Dr Shelley Feuer (U.S. Census Bureau)
Dr Michael Schober (New School for Social Research) - Presenting Author
In videomediated survey interviews, how will the small self-view window affect people's disclosure of sensitive information and self-reported feelings of comfort during the interviews? This study replicates and expands on previous research by (a) tracking where video survey respondents look on the screen—at the interviewer, at the self-view, or elsewhere—while answering questions and (b) examining how gaze location and duration differ for sensitive vs. nonsensitive questions and for more and less socially desirable answers. In a laboratory experiment, 133 respondents answered sensitive and nonsensitive questions taken from large scale US government and social scientific surveys over Skype, either with or without a self-view window.

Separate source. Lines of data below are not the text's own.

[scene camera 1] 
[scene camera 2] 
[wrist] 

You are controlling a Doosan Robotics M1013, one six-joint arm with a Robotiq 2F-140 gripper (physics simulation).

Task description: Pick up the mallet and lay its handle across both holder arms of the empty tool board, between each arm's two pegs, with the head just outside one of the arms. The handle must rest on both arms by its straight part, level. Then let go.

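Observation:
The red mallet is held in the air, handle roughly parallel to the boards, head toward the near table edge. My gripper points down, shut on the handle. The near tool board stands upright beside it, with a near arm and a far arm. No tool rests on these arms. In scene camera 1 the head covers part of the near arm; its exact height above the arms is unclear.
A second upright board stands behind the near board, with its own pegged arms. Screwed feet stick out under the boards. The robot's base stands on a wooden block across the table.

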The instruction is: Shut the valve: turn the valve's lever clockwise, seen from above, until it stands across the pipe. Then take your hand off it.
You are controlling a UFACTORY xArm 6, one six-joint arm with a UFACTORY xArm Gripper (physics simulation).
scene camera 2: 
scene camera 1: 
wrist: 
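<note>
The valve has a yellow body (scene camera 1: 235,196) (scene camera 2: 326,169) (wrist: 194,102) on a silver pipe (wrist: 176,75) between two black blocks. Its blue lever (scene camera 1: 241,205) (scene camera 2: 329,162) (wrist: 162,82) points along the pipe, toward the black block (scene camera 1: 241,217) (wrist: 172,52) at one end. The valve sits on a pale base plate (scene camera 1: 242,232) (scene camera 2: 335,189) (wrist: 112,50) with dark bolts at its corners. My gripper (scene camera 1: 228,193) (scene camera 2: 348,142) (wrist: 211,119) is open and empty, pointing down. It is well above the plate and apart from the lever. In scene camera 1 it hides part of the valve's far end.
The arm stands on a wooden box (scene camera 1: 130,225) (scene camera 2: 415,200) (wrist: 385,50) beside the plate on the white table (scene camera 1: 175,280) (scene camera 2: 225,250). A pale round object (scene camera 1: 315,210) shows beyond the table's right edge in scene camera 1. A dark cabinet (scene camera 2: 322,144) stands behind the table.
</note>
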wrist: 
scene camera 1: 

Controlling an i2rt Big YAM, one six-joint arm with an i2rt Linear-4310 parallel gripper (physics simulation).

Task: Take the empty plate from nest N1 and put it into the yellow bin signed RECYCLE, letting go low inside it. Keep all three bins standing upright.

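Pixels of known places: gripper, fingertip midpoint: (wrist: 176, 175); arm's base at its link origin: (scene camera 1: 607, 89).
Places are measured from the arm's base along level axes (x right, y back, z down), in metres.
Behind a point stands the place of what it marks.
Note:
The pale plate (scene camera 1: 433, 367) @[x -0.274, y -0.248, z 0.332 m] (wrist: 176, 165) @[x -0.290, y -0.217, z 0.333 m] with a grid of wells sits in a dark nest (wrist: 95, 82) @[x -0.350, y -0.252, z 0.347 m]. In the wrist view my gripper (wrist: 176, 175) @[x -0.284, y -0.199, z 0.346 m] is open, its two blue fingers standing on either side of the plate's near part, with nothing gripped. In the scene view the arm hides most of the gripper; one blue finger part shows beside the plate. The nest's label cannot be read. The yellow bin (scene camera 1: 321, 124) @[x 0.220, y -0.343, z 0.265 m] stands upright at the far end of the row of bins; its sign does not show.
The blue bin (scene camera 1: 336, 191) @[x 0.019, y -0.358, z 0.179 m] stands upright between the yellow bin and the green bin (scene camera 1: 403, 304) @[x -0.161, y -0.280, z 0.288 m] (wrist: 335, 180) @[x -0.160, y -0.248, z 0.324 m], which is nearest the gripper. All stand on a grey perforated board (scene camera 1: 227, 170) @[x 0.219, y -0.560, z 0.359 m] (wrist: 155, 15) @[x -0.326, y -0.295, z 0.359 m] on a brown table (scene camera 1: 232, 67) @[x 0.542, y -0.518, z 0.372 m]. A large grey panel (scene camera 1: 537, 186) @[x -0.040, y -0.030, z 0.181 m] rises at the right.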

Respondents were randomly assigned to having a self-view or not, and interviewers were unaware of the self-view manipulation. Measures of gaze were recorded using an unobtrusive eye-tracking system. The results show that respondents who could see themselves looked more at the interviewer during question-answer sequences about sensitive (compared to nonsensitive) questions, while respondents without a self-view window did not. Respondents who looked more at the self-view window reported feeling less self-conscious and less worried about how they presented to the interviewer during the interview. Additionally, the self-view window increased disclosure for a subset of sensitive questions, specifically, total number of sex partners and frequency of alcohol use. Respondents who could see themselves reported perceiving the interviewer as more empathic, and reported having thought more about what they said (arguably reflecting increased self-awareness). For all respondents, gaze aversion—looking away from the screen entirely—was linked to socially undesirable responses and self-presentation concerns. The findings demonstrate that gaze patterns in videomediated interviews can be informative about respondents’ experience and their response processes. Findings like these can contribute to the design of new, potentially cost-saving video-based data collection interfaces.